One of my concerns in regard to the criteria one establishes for church membership is how a congregation maintains the perpetuation of the core beliefs and values of the congregation, if members who differ at some point are admitted to the church. This concern is nicely addressed by Mathis:

But don’t we have to draw the credo line somewhere? If we don’t fence the membership at the point of baptism, might the elders eventually include non-baptists? Not if there are other good fences. Yes, the line should be drawn somewhere, but we’re convinced that, at least in our context, it should not be around the membership, but around the eldership.

A further protection would be to include a more descript affirmation of faith (which includes believer baptism) for “voting members.” Such an affirmation might be similar to what closed-member churches typically have demanded of all members, but in addition to believer baptism, it might include other more important doctrines held by the elders (like inerrancy, the sovereignty of God, justification by faith alone, and penal substitution, to name a few).

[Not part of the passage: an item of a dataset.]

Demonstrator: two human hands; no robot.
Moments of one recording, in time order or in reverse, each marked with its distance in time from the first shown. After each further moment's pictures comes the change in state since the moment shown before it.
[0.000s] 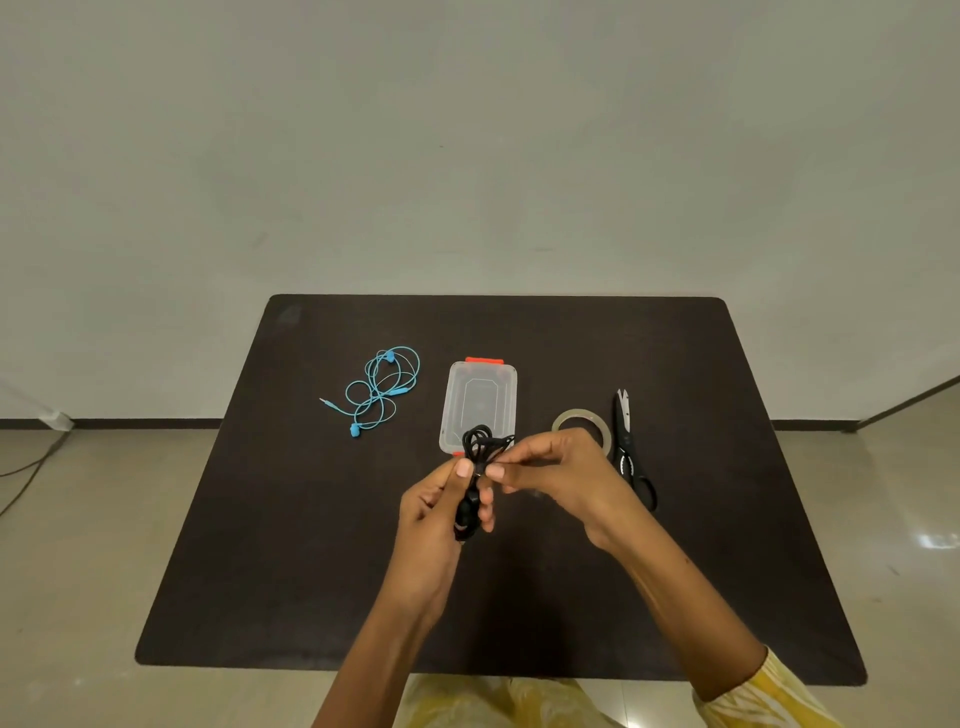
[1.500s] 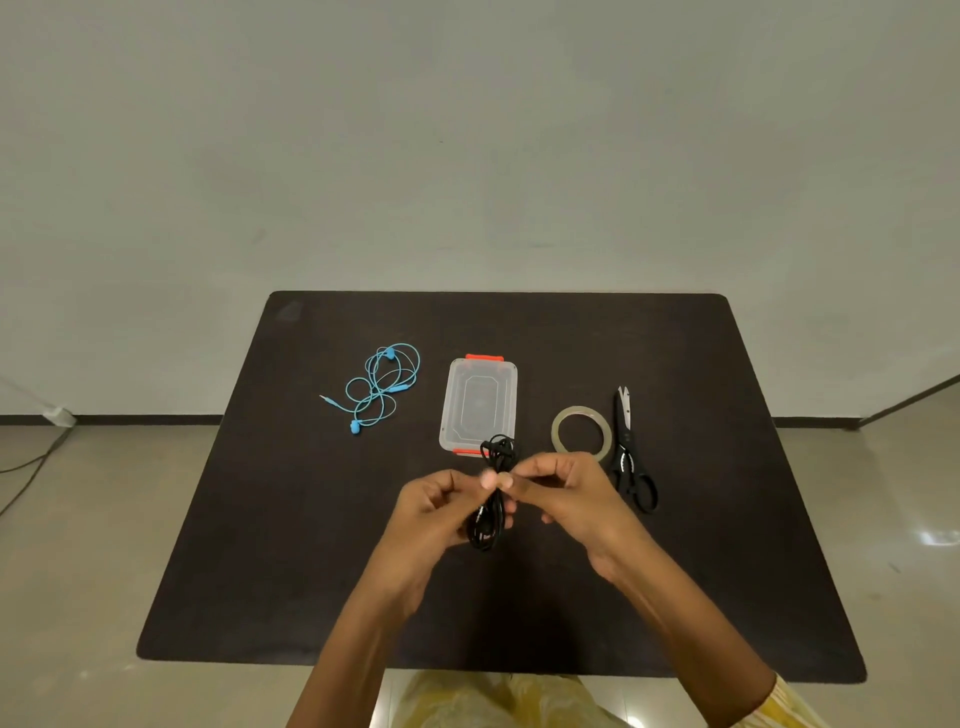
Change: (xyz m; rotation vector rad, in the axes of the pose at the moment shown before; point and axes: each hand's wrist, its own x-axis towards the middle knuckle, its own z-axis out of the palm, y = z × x) left_hand 0.006 0.008 -0.013 0.125 -0.093 -0.270; right_hand -0.012 0.019 0.000 -0.025 0.067 0.064
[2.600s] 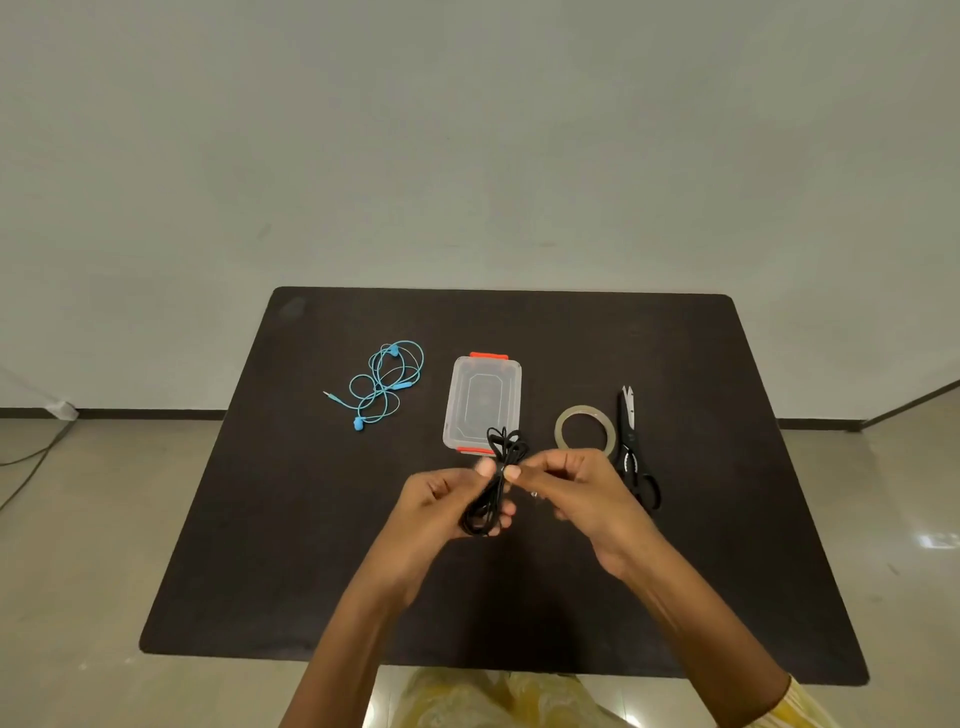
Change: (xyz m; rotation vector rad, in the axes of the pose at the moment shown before) left_hand 0.002 0.002 -0.007 0.035 -0.079 0.028; right_hand -0.001 -0.008 0.001 0.014 0.004 -0.030
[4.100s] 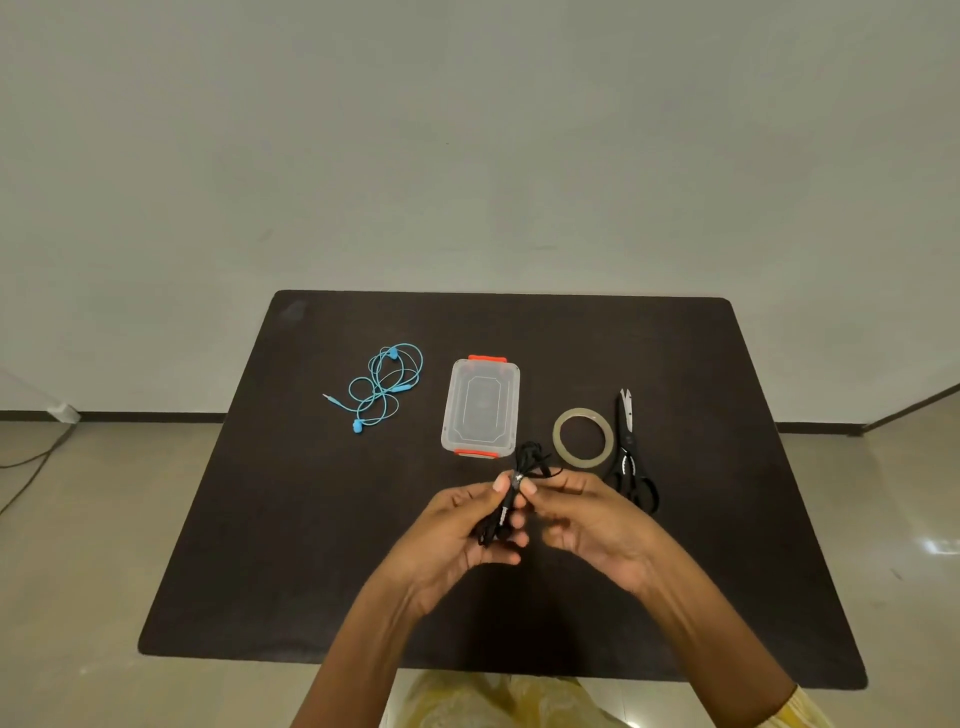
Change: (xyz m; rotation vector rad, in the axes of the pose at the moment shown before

Such a configuration would ensure that those members of the congregation voting at the baptist church are, in fact, believer baptists (and other more significant things too). This then would fence the leadership’s baptist fidelity even more than the closed-membership model, but without excluding non-baptist believers from the important benefits, affirmation of conversion, and accountability that church membership provides.

All in all, I think that the elders at Bethlehem Baptist have struck a very nice balance and I wish them well as they pursue the matter with the congregation.

What are your own thoughts (and/or practice) on this issue?


By Terrance Tiessen

I am Professor Emeritus of Systematic Theology and Ethics at Providence Theological Seminary, Canada.

One reply on “An open approach to church membership”

Our church (Grace Reformed Baptist) has a very similar policy as Bethlehem Baptist.

I like the way that John Piper has spoken of this reference to church discipline. Essentially, we do not want to do “preemptive excommunication” upon such brethren, by not allowing non-baptistic brethren to join. However, we do want to uphold the Scriptural teaching and practice regarding believer’s baptism, and thus we do take note of those who differ from the church regarding their understanding of believer’s baptism, and we do have provisions in our constitution which limit such brethren from becoming an elder or deacon, or from teaching the paedo-baptist or non-immersion views, or from changing the church constitution/policy by their vote.